■ **EXERCISE BRIEF**
Return, from the data that follows, each line that holds the word "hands".
:::::
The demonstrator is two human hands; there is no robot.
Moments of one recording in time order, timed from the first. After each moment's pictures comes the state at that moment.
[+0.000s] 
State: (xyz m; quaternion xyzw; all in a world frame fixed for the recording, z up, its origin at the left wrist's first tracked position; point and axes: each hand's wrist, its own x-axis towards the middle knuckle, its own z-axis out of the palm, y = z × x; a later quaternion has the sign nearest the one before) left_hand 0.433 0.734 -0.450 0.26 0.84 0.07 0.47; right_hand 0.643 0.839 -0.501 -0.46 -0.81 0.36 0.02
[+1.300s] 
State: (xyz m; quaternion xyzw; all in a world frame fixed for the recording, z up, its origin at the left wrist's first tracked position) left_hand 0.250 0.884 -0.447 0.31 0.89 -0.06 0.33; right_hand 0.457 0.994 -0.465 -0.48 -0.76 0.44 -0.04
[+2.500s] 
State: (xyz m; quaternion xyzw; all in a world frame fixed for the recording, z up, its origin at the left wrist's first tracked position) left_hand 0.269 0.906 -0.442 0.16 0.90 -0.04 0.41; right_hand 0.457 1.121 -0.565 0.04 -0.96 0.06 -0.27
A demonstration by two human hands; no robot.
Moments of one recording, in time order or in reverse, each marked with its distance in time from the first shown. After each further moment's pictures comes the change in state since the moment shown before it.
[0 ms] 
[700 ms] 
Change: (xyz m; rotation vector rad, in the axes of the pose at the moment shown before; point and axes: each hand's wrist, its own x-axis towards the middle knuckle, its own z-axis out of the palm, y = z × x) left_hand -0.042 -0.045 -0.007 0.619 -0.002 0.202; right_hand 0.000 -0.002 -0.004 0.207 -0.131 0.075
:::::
■ **RESPONSE TO THE EXERCISE**
The demonstrator is two human hands; there is no robot.
A demonstration by two human hands; no robot.

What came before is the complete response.